Find the line holding "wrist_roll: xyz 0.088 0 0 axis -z" in the entries below. Give it again exactly, along with every line after it up to and including the line holding "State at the".

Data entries
BEGIN

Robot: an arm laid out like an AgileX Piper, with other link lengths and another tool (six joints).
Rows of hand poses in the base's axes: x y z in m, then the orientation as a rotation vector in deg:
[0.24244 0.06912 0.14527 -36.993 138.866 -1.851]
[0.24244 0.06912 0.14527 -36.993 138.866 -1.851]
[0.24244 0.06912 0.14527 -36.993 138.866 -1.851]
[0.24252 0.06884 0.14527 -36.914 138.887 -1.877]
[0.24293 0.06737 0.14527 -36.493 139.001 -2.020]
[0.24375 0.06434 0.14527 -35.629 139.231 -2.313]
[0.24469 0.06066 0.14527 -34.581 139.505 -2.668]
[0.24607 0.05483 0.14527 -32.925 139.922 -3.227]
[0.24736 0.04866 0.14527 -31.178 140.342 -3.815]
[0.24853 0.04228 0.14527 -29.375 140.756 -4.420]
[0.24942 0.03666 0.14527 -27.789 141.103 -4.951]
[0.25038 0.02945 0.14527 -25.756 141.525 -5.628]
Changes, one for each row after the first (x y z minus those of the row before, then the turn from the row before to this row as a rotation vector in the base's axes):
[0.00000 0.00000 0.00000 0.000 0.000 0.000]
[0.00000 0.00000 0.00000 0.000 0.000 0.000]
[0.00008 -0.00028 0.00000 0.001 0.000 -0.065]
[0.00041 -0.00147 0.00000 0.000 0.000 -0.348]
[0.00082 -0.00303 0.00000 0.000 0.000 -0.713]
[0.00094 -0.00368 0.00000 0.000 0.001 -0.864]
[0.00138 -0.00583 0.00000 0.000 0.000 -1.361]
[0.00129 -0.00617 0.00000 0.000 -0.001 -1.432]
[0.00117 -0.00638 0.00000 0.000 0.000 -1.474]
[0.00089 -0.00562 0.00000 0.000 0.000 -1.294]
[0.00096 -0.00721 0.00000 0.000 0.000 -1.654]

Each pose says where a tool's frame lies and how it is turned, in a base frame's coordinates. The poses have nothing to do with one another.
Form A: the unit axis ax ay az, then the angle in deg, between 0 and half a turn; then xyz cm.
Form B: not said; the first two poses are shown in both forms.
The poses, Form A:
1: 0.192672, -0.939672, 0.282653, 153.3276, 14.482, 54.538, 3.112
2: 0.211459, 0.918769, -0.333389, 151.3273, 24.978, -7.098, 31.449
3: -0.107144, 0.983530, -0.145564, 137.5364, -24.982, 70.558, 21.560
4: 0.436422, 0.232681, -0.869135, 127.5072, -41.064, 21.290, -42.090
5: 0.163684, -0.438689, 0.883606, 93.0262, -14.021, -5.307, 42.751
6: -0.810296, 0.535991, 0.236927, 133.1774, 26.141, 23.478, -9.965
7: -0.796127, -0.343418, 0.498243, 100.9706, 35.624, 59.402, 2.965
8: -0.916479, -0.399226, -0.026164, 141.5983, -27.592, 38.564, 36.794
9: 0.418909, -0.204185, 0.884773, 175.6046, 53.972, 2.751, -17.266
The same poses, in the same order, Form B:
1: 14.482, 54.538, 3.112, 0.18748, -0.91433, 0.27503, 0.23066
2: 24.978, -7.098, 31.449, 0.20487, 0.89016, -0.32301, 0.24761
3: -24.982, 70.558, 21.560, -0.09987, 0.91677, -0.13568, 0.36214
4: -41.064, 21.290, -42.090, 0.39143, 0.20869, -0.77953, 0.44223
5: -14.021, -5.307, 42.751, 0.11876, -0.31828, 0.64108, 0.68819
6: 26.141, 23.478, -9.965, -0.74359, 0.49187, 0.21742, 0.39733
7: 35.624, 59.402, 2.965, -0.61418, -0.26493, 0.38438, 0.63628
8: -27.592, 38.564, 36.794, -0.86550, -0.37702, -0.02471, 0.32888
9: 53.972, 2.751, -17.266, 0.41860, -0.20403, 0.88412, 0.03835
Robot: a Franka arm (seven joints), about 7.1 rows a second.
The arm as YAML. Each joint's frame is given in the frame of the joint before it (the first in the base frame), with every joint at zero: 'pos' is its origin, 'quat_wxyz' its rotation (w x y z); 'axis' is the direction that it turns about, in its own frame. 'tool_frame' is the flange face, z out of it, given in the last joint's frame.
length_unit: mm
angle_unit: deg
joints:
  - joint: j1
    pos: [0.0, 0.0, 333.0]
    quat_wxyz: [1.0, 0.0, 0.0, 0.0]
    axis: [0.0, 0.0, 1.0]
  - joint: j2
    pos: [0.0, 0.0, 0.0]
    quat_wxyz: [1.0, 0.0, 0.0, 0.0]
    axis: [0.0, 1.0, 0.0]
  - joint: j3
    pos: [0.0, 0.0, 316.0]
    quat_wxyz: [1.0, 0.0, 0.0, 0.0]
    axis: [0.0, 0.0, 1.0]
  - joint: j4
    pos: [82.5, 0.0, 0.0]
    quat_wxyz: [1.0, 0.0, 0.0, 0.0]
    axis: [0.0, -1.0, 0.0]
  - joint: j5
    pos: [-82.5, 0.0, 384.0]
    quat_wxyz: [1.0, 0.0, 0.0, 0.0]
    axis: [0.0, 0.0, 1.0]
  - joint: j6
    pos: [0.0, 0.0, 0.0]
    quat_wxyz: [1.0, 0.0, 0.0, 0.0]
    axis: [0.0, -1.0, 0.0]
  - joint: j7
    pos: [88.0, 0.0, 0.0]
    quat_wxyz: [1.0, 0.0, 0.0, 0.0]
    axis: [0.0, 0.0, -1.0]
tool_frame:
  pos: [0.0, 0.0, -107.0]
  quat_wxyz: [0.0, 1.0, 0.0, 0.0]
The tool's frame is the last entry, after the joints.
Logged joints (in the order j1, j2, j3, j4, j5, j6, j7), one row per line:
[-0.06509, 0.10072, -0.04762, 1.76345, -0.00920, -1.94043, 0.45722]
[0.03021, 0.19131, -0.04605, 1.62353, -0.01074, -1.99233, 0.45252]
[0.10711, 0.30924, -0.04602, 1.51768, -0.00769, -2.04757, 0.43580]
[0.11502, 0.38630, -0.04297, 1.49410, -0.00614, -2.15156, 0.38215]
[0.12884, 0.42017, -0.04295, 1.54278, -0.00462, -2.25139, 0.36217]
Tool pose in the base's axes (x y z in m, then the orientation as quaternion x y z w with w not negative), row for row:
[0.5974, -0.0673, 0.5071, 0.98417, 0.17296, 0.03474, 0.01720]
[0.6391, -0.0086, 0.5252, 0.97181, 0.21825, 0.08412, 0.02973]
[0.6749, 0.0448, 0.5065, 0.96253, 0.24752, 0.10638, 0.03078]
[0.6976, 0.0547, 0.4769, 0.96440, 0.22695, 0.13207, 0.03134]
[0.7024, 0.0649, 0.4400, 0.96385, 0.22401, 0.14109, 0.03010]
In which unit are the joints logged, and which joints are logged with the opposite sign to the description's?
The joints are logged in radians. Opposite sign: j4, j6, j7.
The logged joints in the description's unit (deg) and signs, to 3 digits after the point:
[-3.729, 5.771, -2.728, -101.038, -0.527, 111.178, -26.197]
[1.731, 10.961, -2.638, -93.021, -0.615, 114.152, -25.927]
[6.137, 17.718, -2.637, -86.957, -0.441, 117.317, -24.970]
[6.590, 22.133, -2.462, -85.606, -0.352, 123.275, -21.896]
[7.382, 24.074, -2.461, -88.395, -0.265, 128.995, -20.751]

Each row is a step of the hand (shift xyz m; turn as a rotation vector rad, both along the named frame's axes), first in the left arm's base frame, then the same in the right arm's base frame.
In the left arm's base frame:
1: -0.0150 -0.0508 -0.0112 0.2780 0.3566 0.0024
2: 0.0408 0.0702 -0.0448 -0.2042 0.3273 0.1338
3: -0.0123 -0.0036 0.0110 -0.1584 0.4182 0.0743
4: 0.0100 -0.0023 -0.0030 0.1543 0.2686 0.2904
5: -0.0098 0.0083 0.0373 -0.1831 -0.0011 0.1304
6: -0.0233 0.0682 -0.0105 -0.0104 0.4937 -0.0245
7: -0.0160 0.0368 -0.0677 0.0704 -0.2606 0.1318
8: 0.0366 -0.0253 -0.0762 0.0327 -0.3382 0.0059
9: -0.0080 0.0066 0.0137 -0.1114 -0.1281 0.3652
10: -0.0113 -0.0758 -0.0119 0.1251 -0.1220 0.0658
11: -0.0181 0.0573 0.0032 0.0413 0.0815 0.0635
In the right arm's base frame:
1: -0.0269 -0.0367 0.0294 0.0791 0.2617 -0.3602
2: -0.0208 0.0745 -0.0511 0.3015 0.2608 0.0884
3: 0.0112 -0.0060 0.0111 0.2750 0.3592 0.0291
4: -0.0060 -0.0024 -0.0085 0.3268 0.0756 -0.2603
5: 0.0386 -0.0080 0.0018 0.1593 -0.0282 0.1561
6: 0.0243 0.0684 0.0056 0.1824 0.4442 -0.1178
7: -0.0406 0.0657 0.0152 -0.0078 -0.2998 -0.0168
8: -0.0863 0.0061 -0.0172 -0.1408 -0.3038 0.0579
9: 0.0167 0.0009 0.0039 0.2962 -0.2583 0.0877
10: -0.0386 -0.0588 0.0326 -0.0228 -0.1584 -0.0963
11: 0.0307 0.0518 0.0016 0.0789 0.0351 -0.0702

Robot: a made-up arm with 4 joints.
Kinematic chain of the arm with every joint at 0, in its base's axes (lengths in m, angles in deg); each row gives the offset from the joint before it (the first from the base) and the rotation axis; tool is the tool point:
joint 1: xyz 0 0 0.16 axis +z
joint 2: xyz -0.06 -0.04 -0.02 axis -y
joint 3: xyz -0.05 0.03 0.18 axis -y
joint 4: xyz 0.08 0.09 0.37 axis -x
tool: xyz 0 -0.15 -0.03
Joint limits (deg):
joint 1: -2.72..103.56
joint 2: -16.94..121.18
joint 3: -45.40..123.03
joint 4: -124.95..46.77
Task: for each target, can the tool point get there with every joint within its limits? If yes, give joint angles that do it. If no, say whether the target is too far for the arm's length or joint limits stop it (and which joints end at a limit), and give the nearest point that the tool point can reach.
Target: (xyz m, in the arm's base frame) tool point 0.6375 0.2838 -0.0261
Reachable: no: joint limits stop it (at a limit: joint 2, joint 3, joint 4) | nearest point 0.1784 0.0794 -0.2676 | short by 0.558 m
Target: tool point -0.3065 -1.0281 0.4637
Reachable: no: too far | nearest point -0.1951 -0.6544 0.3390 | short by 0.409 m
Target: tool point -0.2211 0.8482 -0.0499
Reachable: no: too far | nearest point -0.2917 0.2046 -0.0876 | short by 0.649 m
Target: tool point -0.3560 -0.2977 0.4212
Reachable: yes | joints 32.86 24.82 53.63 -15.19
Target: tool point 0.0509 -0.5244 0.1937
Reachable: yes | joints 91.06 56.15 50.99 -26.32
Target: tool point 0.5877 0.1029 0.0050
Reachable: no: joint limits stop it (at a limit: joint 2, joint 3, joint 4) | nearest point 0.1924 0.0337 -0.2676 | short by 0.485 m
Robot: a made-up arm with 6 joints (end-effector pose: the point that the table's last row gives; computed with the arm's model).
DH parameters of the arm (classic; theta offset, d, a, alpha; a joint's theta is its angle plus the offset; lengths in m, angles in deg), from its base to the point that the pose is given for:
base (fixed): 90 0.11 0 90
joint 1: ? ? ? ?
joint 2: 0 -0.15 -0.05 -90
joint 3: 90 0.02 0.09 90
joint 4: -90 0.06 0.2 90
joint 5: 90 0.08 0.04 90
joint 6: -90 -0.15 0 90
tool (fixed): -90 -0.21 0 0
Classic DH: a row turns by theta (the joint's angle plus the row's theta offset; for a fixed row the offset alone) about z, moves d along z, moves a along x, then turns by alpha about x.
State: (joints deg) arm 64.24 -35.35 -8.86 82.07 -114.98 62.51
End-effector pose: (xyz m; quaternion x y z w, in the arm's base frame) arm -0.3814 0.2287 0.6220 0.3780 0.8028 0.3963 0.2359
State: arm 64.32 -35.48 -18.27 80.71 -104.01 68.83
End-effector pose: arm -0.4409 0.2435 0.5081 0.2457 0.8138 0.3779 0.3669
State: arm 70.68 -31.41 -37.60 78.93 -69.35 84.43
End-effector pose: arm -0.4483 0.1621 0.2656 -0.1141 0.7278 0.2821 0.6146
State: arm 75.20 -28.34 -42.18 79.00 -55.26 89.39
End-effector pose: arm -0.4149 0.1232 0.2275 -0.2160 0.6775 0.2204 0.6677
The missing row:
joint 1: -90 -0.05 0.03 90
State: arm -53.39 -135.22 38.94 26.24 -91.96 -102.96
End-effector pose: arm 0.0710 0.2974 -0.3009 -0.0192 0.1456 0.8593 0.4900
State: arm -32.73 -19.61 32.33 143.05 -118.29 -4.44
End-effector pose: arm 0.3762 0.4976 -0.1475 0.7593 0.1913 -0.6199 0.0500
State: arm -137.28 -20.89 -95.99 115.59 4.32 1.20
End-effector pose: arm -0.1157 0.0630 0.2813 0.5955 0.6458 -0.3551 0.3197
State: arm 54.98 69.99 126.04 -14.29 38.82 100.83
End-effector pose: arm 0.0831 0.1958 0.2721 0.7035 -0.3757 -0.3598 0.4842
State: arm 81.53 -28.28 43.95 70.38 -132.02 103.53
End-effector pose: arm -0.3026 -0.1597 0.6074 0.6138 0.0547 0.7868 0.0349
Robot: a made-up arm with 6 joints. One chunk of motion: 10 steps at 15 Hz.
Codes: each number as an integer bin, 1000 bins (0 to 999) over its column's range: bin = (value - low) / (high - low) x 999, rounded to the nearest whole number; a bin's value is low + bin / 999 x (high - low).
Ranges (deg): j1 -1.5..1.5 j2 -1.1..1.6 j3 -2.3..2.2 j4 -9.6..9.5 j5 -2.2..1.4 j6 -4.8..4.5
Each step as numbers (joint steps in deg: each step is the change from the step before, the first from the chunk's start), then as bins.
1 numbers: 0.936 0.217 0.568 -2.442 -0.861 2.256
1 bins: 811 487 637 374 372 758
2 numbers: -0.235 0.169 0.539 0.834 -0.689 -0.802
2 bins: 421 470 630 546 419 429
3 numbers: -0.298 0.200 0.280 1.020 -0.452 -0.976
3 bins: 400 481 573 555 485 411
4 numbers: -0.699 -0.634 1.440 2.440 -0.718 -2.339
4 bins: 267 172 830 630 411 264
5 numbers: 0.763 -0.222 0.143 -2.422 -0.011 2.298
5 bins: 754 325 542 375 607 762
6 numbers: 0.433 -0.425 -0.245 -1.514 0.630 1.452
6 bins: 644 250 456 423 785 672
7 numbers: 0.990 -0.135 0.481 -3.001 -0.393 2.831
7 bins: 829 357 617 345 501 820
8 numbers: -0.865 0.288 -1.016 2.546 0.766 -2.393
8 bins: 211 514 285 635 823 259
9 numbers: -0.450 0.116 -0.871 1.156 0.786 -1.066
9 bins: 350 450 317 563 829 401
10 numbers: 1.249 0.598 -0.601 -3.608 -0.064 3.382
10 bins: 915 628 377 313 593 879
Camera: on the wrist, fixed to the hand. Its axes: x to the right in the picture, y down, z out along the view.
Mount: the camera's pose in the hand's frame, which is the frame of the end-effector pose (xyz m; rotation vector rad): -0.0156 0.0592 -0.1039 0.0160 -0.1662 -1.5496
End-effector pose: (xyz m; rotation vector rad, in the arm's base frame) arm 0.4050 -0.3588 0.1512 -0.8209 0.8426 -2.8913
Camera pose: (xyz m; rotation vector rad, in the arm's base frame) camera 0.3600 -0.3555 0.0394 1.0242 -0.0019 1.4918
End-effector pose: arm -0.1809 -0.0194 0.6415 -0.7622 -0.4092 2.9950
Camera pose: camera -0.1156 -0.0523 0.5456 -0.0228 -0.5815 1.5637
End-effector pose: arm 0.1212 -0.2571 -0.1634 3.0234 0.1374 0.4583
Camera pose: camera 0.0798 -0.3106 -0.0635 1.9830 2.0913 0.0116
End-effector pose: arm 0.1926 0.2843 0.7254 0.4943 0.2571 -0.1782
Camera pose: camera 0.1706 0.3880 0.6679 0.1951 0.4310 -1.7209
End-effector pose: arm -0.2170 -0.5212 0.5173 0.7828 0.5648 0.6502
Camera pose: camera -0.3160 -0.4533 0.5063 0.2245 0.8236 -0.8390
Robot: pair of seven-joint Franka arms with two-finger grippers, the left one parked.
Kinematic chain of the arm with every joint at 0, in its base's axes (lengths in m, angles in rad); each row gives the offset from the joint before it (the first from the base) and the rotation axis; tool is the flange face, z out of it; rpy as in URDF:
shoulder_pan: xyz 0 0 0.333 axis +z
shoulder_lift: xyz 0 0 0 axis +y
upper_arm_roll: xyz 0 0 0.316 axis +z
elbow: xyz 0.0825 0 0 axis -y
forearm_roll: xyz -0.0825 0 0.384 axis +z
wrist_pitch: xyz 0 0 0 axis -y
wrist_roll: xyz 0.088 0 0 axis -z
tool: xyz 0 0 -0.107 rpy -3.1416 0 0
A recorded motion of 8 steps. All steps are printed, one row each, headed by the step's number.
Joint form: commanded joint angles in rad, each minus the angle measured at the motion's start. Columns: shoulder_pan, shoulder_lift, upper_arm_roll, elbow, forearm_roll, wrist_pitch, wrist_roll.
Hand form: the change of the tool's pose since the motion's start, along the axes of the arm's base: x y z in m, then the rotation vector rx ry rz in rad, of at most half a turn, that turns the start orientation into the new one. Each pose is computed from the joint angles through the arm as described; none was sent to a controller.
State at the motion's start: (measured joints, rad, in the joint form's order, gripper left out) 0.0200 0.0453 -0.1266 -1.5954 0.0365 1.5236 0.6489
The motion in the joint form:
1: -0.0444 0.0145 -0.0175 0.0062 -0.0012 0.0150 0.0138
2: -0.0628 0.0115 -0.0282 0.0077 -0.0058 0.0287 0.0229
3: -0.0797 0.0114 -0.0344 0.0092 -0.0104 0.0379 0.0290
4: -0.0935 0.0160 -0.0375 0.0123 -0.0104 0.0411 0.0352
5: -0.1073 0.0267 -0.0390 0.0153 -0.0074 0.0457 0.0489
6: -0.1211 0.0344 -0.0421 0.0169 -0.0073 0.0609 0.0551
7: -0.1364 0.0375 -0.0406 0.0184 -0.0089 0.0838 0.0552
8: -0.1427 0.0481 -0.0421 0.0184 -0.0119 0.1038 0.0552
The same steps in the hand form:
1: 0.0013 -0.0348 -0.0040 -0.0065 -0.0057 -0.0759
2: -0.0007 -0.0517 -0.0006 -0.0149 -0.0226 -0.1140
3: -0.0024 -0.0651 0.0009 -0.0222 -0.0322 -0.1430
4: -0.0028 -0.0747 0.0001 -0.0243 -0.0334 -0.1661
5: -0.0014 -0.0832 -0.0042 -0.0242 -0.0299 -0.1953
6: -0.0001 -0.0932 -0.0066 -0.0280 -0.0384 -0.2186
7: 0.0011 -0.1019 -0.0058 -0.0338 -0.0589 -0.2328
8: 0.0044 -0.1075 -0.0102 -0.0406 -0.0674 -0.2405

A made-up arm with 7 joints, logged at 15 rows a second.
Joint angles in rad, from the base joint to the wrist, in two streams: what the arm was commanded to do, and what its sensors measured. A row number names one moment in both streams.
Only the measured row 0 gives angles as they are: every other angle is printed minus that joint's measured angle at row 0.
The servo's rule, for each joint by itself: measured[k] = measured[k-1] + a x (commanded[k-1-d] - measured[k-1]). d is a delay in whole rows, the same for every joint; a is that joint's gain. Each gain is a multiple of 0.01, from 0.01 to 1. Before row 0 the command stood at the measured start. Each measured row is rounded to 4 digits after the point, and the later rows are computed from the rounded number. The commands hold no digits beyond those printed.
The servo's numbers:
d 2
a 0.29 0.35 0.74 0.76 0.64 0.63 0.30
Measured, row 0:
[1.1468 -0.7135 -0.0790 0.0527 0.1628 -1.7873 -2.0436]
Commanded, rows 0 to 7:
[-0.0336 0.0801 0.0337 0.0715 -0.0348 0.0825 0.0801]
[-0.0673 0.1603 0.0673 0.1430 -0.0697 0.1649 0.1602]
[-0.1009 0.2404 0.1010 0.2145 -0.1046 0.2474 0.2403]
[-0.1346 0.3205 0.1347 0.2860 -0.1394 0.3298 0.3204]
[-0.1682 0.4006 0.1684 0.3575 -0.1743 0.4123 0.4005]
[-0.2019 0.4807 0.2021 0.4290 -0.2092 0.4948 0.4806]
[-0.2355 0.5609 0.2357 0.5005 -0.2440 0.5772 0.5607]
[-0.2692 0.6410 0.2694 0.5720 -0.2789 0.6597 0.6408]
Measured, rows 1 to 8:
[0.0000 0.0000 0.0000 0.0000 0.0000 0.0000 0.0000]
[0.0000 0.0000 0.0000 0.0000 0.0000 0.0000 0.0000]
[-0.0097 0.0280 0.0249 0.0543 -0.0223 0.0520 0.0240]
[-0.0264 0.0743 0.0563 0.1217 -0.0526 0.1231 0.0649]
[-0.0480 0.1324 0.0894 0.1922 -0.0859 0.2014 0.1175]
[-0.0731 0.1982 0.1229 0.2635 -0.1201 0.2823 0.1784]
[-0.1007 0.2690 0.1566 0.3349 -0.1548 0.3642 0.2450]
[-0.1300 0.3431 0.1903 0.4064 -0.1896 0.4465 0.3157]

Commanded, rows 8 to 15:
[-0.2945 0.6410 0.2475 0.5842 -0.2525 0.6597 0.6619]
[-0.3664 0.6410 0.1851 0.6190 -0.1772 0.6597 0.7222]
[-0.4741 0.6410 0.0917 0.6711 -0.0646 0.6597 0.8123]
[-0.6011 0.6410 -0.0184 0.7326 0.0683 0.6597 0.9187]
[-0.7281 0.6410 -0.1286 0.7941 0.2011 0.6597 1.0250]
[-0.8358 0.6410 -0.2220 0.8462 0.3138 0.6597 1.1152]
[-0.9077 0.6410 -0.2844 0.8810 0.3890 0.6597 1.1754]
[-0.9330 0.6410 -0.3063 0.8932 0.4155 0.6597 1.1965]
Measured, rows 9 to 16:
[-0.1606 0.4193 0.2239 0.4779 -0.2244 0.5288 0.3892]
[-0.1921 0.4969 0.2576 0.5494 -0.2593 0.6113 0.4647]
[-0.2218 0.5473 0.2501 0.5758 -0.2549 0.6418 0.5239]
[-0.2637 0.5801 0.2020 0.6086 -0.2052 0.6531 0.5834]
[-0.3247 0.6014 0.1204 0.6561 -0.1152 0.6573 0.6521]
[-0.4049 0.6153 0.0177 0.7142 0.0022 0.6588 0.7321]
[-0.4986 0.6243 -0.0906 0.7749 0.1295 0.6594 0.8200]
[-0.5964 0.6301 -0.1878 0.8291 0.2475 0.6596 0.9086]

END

§ TASK ANSWER:
wrist_roll: xyz 0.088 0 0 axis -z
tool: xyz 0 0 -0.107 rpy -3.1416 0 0
A recorded motion of 8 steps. All steps are printed, one row each, headed by the step's number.
Joint form: commanded joint angles in rad, each minus the angle measured at the motion's start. Columns: shoulder_pan, shoulder_lift, upper_arm_roll, elbow, forearm_roll, wrist_pitch, wrist_roll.
Hand form: the change of the tool's pose since the motion's start, along the axes of the arm's base: x y z in m, then the rotation vector rx ry rz in rad, of at most half a turn, that turns the start orientation into the new one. Each pose is computed from the joint angles through the arm as described; none was sent to a controller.
State at the motion's start: (measured joints, rad, in the joint form's order, gripper left out) 0.0200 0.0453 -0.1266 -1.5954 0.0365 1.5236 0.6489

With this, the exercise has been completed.